Can you reproduce the data beneath, keeping every line exact?

* **SOURCE DATA**:
>>>
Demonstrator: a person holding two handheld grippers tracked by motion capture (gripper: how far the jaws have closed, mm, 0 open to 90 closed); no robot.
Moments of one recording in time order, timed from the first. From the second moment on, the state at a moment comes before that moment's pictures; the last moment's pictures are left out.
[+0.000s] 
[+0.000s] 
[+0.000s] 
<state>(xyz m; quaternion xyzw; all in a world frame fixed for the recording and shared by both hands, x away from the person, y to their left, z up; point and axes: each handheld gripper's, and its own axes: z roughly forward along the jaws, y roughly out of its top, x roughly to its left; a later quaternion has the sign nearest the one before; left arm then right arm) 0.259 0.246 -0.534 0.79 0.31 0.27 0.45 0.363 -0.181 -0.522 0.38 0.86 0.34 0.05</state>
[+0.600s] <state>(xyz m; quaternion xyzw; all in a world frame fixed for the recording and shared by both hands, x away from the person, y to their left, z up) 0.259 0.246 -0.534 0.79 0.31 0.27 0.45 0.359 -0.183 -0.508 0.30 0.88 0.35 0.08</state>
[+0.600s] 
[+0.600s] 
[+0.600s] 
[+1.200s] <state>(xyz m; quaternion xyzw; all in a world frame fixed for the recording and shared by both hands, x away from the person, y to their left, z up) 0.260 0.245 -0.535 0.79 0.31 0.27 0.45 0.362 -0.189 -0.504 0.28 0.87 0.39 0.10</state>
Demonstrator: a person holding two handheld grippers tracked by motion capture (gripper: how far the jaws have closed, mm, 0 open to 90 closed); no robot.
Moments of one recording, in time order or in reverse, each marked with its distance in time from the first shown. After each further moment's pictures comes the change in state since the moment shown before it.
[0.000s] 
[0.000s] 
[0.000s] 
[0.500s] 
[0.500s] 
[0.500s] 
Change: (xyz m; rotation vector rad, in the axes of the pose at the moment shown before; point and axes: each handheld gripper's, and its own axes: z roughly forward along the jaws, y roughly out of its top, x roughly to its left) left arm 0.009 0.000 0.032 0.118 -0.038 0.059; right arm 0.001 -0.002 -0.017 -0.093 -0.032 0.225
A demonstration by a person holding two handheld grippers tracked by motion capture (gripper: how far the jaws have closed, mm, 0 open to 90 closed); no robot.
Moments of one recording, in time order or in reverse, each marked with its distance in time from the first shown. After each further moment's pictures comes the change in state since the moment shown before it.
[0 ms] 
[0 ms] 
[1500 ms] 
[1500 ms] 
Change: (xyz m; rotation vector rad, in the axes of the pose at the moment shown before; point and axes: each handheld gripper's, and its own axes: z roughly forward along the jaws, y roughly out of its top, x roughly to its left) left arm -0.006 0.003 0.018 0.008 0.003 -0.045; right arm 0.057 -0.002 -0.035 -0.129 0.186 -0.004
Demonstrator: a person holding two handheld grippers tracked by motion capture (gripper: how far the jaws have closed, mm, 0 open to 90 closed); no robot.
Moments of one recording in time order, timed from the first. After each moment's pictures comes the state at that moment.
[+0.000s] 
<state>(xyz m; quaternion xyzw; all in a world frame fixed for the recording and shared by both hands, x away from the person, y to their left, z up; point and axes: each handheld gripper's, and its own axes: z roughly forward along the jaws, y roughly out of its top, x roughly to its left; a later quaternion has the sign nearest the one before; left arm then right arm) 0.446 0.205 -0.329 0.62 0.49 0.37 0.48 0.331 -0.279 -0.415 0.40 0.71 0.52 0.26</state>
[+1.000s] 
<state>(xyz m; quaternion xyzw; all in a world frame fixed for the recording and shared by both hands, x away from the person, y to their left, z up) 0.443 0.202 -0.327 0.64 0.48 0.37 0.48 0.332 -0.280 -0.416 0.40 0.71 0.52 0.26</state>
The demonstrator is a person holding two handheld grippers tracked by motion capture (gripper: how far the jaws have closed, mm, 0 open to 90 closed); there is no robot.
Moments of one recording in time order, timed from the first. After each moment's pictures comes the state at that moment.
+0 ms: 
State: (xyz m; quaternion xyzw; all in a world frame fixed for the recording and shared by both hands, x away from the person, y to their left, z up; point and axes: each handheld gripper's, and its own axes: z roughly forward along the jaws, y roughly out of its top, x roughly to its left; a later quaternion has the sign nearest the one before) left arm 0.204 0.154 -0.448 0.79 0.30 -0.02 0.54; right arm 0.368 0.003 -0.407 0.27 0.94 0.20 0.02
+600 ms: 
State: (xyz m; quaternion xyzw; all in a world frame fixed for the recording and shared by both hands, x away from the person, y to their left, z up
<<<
* **ANSWER SECTION**:
Demonstrator: a person holding two handheld grippers tracked by motion capture (gripper: how far the jaws have closed, mm, 0 open to 90 closed); no robot.
Moments of one recording in time order, timed from the first. From the second moment on, the state at a moment comes before that moment's pictures; the last moment's pictures are left out.
[+0.000s] 
[+0.000s] 
[+0.000s] 
<state>(xyz m; quaternion xyzw; all in a world frame fixed for the recording and shared by both hands, x away from the person, y to their left, z up; point and axes: each handheld gripper's, and its own axes: z roughly forward along the jaws, y roughly out of its top, x roughly to its left; a later quaternion has the sign nearest the one before; left arm then right arm) 0.259 0.246 -0.534 0.79 0.31 0.27 0.45 0.363 -0.181 -0.522 0.38 0.86 0.34 0.05</state>
[+0.600s] <state>(xyz m; quaternion xyzw; all in a world frame fixed for the recording and shared by both hands, x away from the person, y to their left, z up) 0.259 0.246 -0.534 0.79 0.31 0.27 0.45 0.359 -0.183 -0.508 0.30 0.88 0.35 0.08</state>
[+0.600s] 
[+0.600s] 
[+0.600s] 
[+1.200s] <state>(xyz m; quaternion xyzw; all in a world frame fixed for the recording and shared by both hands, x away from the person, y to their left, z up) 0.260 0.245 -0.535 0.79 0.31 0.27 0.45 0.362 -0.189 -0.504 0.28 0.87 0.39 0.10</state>
Demonstrator: a person holding two handheld grippers tracked by motion capture (gripper: how far the jaws have closed, mm, 0 open to 90 closed); no robot.
Moments of one recording, in time order or in reverse, each marked with its distance in time from the first shown. After each further moment's pictures comes the change in state since the moment shown before it.
[0.000s] 
[0.000s] 
[0.000s] 
[0.500s] 
[0.500s] 
[0.500s] 
Change: (xyz m; rotation vector rad, in the axes of the pose at the moment shown before; point and axes: each handheld gripper's, and its own axes: z roughly forward along the jaws, y roughly out of its top, x roughly to its left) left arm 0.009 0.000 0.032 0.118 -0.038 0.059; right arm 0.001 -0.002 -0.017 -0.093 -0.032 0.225
A demonstration by a person holding two handheld grippers tracked by motion capture (gripper: how far the jaws have closed, mm, 0 open to 90 closed); no robot.
Moments of one recording, in time order or in reverse, each marked with its distance in time from the first shown. After each further moment's pictures comes the change in state since the moment shown before it.
[0 ms] 
[0 ms] 
[1500 ms] 
[1500 ms] 
Change: (xyz m; rotation vector rad, in the axes of the pose at the moment shown before; point and axes: each handheld gripper's, and its own axes: z roughly forward along the jaws, y roughly out of its top, x roughly to its left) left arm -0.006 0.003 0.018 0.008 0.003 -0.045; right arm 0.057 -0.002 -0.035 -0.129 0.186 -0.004
Demonstrator: a person holding two handheld grippers tracked by motion capture (gripper: how far the jaws have closed, mm, 0 open to 90 closed); no robot.
Moments of one recording in time order, timed from the first. After each moment's pictures comes the state at that moment.
[+0.000s] 
<state>(xyz m; quaternion xyzw; all in a world frame fixed for the recording and shared by both hands, x away from the person, y to their left, z up; point and axes: each handheld gripper's, and its own axes: z roughly forward along the jaws, y roughly out of its top, x roughly to its left; a later quaternion has the sign nearest the one before; left arm then right arm) 0.446 0.205 -0.329 0.62 0.49 0.37 0.48 0.331 -0.279 -0.415 0.40 0.71 0.52 0.26</state>
[+1.000s] 
<state>(xyz m; quaternion xyzw; all in a world frame fixed for the recording and shared by both hands, x away from the person, y to their left, z up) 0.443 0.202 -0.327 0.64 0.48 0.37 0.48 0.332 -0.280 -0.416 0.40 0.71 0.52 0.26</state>
The demonstrator is a person holding two handheld grippers tracked by motion capture (gripper: how far the jaws have closed, mm, 0 open to 90 closed); there is no robot.
Moments of one recording in time order, timed from the first. After each moment's pictures comes the state at that moment.
+0 ms: 
State: (xyz m; quaternion xyzw; all in a world frame fixed for the recording and shared by both hands, x away from the person, y to their left, z up; point and axes: each handheld gripper's, and its own axes: z roughly forward along the jaws, y roughly out of its top, x roughly to its left; a later quaternion has the sign nearest the one before) left arm 0.204 0.154 -0.448 0.79 0.30 -0.02 0.54; right arm 0.368 0.003 -0.407 0.27 0.94 0.20 0.02
+600 ms: 
State: (xyz m; quaternion xyzw; all in a world frame fixed for the recording and shared by both hands, x away from the person, y to their left, z up

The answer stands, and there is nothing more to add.